* **Exercise description**: A faithful copy is needed. Set down all of the data below exactly.

* **Records from a collection**:
+===+

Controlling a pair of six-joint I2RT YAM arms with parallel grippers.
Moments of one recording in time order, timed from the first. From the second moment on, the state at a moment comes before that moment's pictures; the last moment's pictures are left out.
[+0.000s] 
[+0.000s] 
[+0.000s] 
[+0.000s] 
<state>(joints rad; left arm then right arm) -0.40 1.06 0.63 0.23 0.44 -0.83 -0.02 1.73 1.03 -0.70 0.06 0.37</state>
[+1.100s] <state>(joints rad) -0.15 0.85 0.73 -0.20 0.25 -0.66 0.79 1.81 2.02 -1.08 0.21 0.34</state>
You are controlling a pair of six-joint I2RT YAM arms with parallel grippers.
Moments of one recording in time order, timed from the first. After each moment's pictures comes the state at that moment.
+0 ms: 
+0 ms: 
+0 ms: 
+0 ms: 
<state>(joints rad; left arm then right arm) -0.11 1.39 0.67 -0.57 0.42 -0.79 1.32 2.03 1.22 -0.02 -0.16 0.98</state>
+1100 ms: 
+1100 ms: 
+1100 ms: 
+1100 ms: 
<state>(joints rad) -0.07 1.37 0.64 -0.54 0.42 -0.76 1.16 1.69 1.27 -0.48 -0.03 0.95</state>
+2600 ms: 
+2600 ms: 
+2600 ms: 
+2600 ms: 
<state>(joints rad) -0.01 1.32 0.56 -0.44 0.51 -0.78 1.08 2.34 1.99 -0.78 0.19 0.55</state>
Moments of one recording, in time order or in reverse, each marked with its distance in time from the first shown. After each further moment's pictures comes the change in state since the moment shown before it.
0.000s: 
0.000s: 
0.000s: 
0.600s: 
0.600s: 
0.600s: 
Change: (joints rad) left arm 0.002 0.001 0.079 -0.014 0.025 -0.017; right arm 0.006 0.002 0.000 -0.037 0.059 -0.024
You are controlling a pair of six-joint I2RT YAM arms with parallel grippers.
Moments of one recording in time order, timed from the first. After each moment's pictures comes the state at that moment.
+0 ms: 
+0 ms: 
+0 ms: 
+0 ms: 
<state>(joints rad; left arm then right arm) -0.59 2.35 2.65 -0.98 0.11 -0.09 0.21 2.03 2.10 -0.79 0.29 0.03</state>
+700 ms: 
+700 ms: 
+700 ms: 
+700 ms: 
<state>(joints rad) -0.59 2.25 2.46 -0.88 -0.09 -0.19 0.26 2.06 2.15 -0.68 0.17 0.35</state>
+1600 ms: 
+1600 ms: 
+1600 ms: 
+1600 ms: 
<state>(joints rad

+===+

* **Result of this task**:
Controlling a pair of six-joint I2RT YAM arms with parallel grippers.
Moments of one recording in time order, timed from the first. From the second moment on, the state at a moment comes before that moment's pictures; the last moment's pictures are left out.
[+0.000s] 
[+0.000s] 
[+0.000s] 
[+0.000s] 
<state>(joints rad; left arm then right arm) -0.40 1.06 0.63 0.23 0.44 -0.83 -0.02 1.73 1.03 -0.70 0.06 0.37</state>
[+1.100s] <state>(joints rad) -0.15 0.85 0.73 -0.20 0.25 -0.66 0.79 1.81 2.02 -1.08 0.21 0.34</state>
You are controlling a pair of six-joint I2RT YAM arms with parallel grippers.
Moments of one recording in time order, timed from the first. After each moment's pictures comes the state at that moment.
+0 ms: 
+0 ms: 
+0 ms: 
+0 ms: 
<state>(joints rad; left arm then right arm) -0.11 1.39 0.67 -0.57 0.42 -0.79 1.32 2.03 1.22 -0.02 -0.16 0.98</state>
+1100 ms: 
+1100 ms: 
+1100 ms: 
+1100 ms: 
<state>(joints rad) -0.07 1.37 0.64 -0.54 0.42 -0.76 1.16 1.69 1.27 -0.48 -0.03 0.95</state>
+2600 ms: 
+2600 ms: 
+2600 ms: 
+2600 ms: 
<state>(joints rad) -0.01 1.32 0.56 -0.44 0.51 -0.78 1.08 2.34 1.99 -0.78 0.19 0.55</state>
Moments of one recording, in time order or in reverse, each marked with its distance in time from the first shown. After each further moment's pictures comes the change in state since the moment shown before it.
0.000s: 
0.000s: 
0.000s: 
0.600s: 
0.600s: 
0.600s: 
Change: (joints rad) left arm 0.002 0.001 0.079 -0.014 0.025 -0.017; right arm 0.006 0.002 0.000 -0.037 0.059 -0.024
You are controlling a pair of six-joint I2RT YAM arms with parallel grippers.
Moments of one recording in time order, timed from the first. After each moment's pictures comes the state at that moment.
+0 ms: 
+0 ms: 
+0 ms: 
+0 ms: 
<state>(joints rad; left arm then right arm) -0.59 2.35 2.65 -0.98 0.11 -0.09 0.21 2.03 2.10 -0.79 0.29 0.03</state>
+700 ms: 
+700 ms: 
+700 ms: 
+700 ms: 
<state>(joints rad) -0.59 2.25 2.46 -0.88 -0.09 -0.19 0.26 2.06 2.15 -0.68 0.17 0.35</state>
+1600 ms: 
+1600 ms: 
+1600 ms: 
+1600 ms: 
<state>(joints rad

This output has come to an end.